Assigned task: Word for word, return the entries listed below.

Dataset records
• • • •
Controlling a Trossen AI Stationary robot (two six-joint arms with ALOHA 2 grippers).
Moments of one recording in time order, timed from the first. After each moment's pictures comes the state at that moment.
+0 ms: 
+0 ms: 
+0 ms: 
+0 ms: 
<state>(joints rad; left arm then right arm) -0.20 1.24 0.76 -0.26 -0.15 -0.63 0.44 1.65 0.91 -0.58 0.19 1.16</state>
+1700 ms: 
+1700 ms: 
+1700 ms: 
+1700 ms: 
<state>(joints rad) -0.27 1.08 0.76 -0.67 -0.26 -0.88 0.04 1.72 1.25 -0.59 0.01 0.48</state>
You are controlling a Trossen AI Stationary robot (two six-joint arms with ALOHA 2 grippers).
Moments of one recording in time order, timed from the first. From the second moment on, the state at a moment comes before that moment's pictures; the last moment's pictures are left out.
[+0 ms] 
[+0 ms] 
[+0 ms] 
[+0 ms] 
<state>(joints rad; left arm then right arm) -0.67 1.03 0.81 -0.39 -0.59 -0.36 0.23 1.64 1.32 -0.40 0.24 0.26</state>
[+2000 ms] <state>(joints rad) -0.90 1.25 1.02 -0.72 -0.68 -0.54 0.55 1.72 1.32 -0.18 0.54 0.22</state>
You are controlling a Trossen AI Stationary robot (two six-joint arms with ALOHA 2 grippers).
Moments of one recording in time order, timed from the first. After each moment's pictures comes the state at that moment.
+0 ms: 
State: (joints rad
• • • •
Problem solution:
Controlling a Trossen AI Stationary robot (two six-joint arms with ALOHA 2 grippers).
Moments of one recording in time order, timed from the first. After each moment's pictures comes the state at that moment.
+0 ms: 
+0 ms: 
+0 ms: 
+0 ms: 
<state>(joints rad; left arm then right arm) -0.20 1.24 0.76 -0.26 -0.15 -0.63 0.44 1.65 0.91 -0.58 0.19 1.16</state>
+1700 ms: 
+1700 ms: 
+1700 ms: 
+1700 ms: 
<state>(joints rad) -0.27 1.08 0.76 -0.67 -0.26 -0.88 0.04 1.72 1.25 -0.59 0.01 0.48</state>
You are controlling a Trossen AI Stationary robot (two six-joint arms with ALOHA 2 grippers).
Moments of one recording in time order, timed from the first. From the second moment on, the state at a moment comes before that moment's pictures; the last moment's pictures are left out.
[+0 ms] 
[+0 ms] 
[+0 ms] 
[+0 ms] 
<state>(joints rad; left arm then right arm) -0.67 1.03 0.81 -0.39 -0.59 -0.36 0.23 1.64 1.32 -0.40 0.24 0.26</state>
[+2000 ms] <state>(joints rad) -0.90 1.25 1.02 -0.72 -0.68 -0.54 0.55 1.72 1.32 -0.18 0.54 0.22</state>
You are controlling a Trossen AI Stationary robot (two six-joint arms with ALOHA 2 grippers).
Moments of one recording in time order, timed from the first. After each moment's pictures comes the state at that moment.
+0 ms: 
State: (joints rad

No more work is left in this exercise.